Respirador
Eu não consigo respirar, e muitos ao meu lado também não conseguem. Coração batendo fraquinho, um sopro de vida, um pouco de nada, somente esperança. Sinto pessoas passando por mim, sinto mãos me tocando, mas eu não consigo sentir nada, apenas um sentimento ruim. Silêncio, aflição. Lágrimas derramadas do lado de fora. Pessoas que desejam se abraçar, mas não podem. Pessoas que desejam sorrir de novo, mas estão impedidas de isso.
No relógio o tempo passa lentamente, mas o nosso tempo, o nosso tempo de vida está perto do fim. Dou meu último suspiro, o derradeiro de todos. Agora é a minha família que chora e também ora por mim.

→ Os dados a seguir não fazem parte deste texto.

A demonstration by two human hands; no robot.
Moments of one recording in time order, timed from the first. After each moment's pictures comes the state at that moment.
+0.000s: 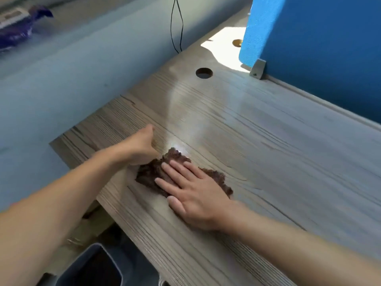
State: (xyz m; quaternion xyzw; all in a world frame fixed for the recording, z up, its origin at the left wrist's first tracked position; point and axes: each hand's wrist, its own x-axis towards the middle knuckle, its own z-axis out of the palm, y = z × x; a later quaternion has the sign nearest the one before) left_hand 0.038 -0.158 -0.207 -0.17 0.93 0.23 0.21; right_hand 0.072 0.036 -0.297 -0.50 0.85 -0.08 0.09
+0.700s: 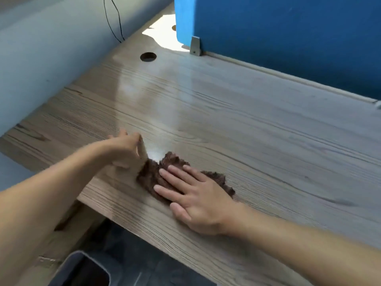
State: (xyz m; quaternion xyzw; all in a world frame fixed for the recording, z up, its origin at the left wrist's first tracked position) left_hand 0.076 -0.083 -0.234 -0.08 0.94 0.03 0.33; right_hand 0.169 0.142 -0.296 -0.44 0.89 -0.09 0.10
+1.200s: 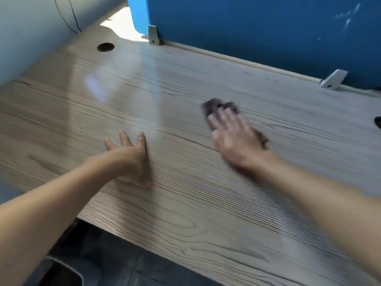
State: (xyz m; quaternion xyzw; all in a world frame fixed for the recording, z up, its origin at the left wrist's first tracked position) left_hand 0.130 0.042 -0.245 -0.02 0.93 -0.03 0.37; right_hand 0.106 0.307 -0.304 -0.09 0.99 -0.06 0.05
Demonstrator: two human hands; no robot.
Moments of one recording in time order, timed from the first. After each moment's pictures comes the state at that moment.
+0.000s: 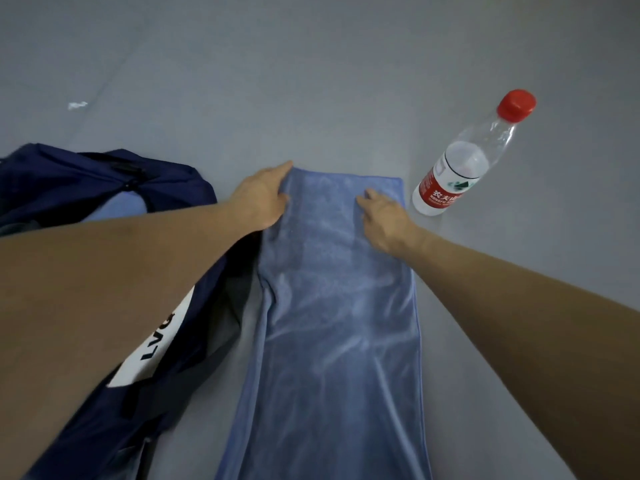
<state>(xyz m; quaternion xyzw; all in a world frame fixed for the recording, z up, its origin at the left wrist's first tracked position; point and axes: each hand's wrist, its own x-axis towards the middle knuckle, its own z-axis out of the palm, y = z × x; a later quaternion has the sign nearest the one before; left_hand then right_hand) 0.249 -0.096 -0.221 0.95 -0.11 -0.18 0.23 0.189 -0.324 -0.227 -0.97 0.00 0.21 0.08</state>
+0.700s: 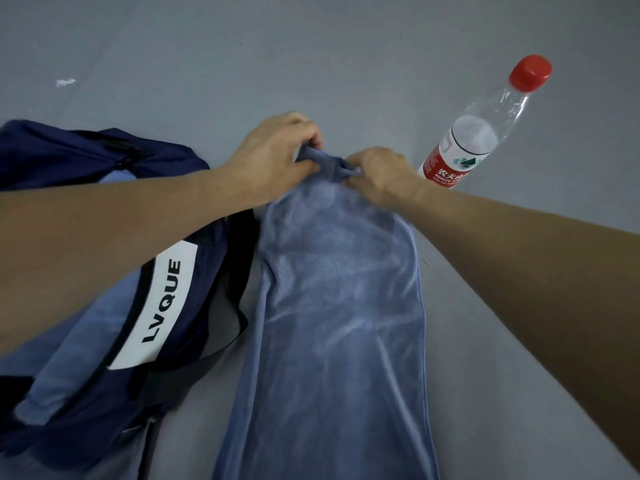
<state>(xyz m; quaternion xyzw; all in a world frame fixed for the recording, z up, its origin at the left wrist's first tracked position) 0.236 -0.107 -0.173 0.90 -0.32 -0.02 0.28 0.224 -0.315 -0.204 -0.98 0.00 0.16 0.10</state>
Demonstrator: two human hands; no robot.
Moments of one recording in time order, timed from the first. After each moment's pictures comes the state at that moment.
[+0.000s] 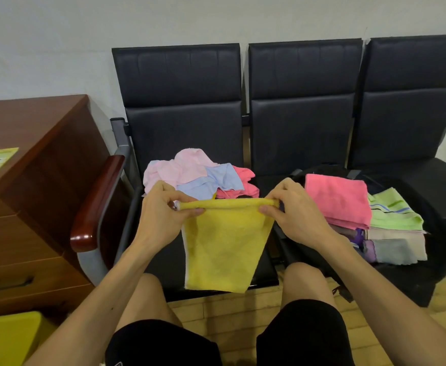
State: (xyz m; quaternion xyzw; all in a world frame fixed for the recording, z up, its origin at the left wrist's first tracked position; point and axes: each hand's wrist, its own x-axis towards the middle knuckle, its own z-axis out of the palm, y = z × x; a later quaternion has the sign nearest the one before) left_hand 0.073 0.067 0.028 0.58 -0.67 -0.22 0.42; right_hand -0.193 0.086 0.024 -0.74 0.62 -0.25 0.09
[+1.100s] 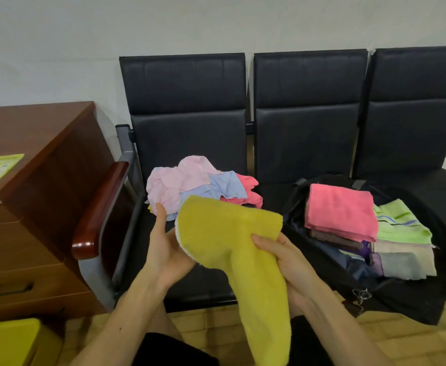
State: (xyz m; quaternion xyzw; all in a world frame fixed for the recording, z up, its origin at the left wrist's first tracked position) left_hand 0.067 0.078 -0.006 0.27 -0.18 -0.80 0.50; right_hand -0.142 0.144 0.027 -0.31 0.38 -0.50 0.71
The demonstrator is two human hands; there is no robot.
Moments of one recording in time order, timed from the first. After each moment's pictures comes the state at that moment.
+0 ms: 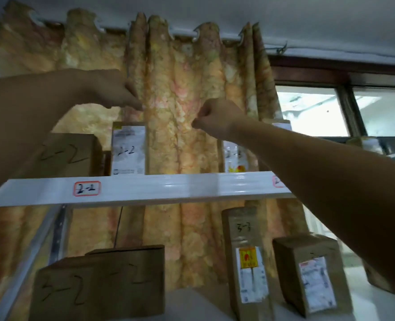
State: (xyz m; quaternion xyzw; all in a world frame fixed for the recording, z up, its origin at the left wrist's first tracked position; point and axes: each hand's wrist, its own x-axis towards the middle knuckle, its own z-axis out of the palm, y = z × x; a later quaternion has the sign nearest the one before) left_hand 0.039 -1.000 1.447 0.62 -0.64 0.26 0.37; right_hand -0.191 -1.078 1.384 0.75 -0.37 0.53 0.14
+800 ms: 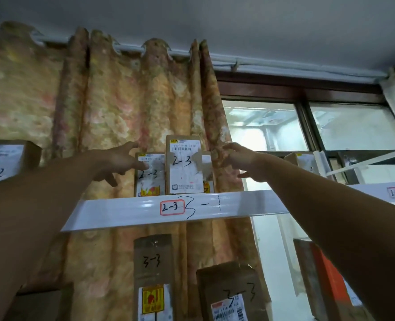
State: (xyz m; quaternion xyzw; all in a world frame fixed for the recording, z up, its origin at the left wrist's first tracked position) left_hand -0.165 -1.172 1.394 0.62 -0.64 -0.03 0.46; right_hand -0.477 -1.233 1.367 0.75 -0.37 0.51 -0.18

Vejo mamãe inconsolável, de mãos espalmadas escondendo o rosto, e papai de barriga saliente e olhar sério tentando disfarçar a dor que ele sente agora. Coitados dos meus irmãos estão sem chão.
O mundo está sem rumo, eu sei. Não fui o primeiro e também não serei o último, infelizmente. No quarto ao lado eu ouço alguém tossir, é pouco, mas é uma possibilidade, pequena, de que alguém possa sair vivo de todo esse caos.
Luzes acesas. Gente rindo, festejando, enquanto mais uma família enlutada enterra seu ente querido. Como eu queria estar vivo para poder mostrar a essa gente o quão irresponsável eles são. Mas de que adianta tanto esforço se muitos não estão nem aí para nada, pois se se importassem com eles, se preocupariam com todos.
Daqui pra frente só poderei ver meus familiares daqui de cima e eles só me virão através de um retrato enfiado na carteira, ou em um porta retrato pendurado na parede da sala. As roupas vão continuar na gaveta, eu sei, mas a saudade vai doer pra sempre.